Common examples include: - Test-retest reliability - Parallel an Alternate forms of reliability - Internal consistency reliability o E.g., split in half, inter item correlation, Cronbach’s alpha - Interrater/interscorer reliability
Test-retest reliability
Test-retest reliability is an estimate of reliability over time
- Obtained by correlating pairs of scores from same people on administration and same test at different times
- Appropriate for stable variables (e.g., personality)
- Estimates tend to decrease as time passes
Parallel and Alternate Forms Reliability
- Parallel forms: two versions of a test are parallel if in bother versions the means and variances of test scores are equal
- Alternate forms: there is an attempt to create two forms of a test, but they do not meet strict requirement of parallel forms
- Obtained by correlating the scores of the same people measured with the different forms.
Split half reliability
Obtained by correlating two pairs of scores obtained from equivalent halves of a single test administered once.
Entails three steps:
- Step 1: Divide the test into two halves
- Step 2: Correlate scores on the two halves of the test.
- Step 3: Generalise the half-test reliability to the full-test reliability using the Spearman-Brown formula.
Inter-item/correlating
The degree of relatedness of items on a test. Able to gauge the homogeneity of a test
Inter-item/correlating
The degree of relatedness of items on a test. Able to gauge the homogeneity of a test
Kuder-Richardson formula 20
statistic of choice for determining the inter-item consistency of dichotomous items
Coefficient alpha
mean of all possible split-half correlations, corrected by the Spearman-brown formula. The most popular approach for internal consistency. Values range from 0 to 1.
Interrater/InterScorer Reliability
The degree of agreement/consistency between two or more scorers (or judges or raters).
- Often used with behavioural measures
- Guards against biases or idiosyncrasies in scoring
- Obtained by correlating scores from different raters:
o Use intraclass correlation for continuous measures
o Use Cohen’s Kappa for categorical measures
Choosing Reliability Estimates
The nature of the test will often determine the reliability metric e.g.,
- Are the test items homogenous or heterogeneous in nature
- Is the characteristic, ability, trait being measured presumed to be dynamic or static
- The range of test scores is or is not restricted
- The test is a speed (how many can you do in a certain amount of time) or a power test (increasing difficulty over the item)
- The test is or is not criterion-referenced (in order to pass you need to reach a threshold)
Otherwise, you can select whatever you think is appropriate.
How do we account for reliability in a single score?
- Our reliability coefficient tells us about error in our test in general
- We can use this reliability to estimate to understand how confident we can be in a single observed score for one person.
Standard Error of the Difference (SED)
The SED is a measure of how large a difference in test scores would be to be considered ‘statistically significant’
Helps with three questions (Note: test 1&2 must be on the same scale)

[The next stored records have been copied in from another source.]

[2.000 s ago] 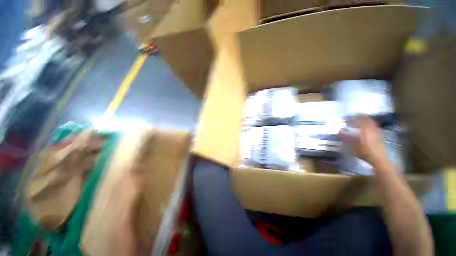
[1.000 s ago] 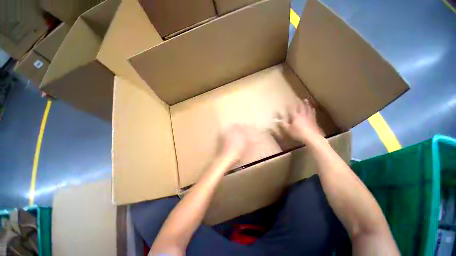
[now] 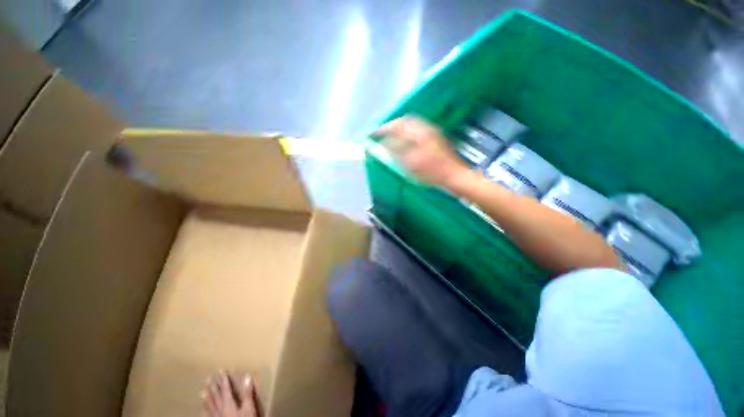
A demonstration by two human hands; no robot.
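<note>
The green crate (image 3: 440, 232) stands at my right. Several grey-white polybagged items (image 3: 522, 169) with dark lettering lie in a row in it. My right hand (image 3: 416, 149) is at the crate's left rim, blurred; whether it grips the rim is unclear. My forearm passes over the bagged items and hides part of them. The open shipping carton (image 3: 334, 252) stands in front of me at the left. A flat cardboard sheet (image 3: 220, 301) lies inside it. My left hand (image 3: 231, 397) is cut off by the bottom edge, fingers spread, over the sheet with nothing seen in it.
Other brown cartons (image 3: 41, 155) stand behind and left of the working carton. The carton's flaps stick up and outward. The shiny grey-blue floor (image 3: 245, 73) shows beyond. My knee is between the carton and the crate.
The view has swung right to the crate. Both hands were on the sheet inside the carton; my right hand has moved out to the crate's rim, while my left stays over the sheet.
</note>
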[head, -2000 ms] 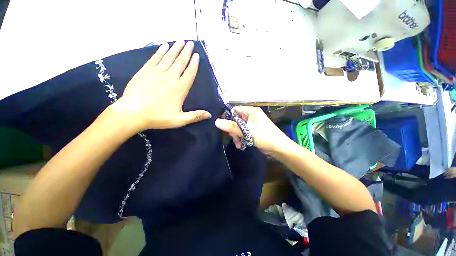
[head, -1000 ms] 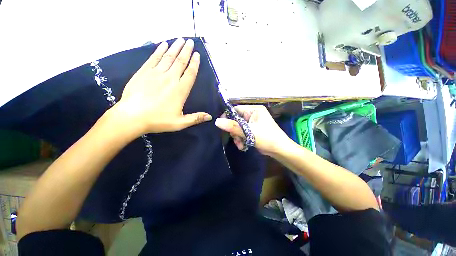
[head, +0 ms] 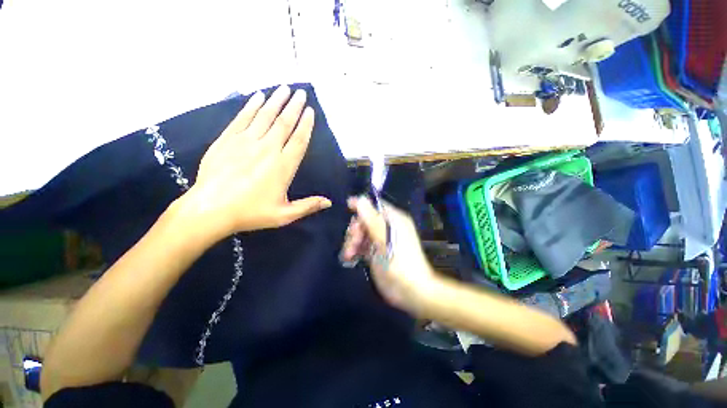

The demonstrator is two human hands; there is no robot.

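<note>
A navy-black garment panel [head: 279,279] lies over the table edge and my lap. A pale vine-like embroidery line [head: 231,279] runs across it. My left hand [head: 251,167] lies flat on the panel, palm down, thumb out to the right, holding nothing. My right hand [head: 391,247] is blurred, just right of the panel's right edge, with its fingers through the handles of the fabric shears [head: 378,179]. The silver blades point up toward the table's edge and look blurred; I cannot tell if they touch the cloth.
A cream sewing machine [head: 578,36] stands at the upper right of the white table [head: 414,96]. A green basket [head: 518,279] with grey cut pieces [head: 566,219] is at the right, near blue bins [head: 638,207]. Cartons [head: 40,311] stand at the lower left.
My right hand and the shears have moved down and slightly right, off the panel's upper right edge; the blades now show. The panel and my left hand sit slightly lower in the picture.
</note>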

- How did Person A’s performance on test 1 compare with own performance on test 2?
- How did Person A’s performance on test 1 compare with Person B’s performance on test 1?
- How did Person A’s performance on test 1 compare with person B’s performance on test 2?
Standardization
is the process of administering tests to representative samples to establish norms.
Sampling
the selection of an intended population for the test, that has at least one common, observable characteristic.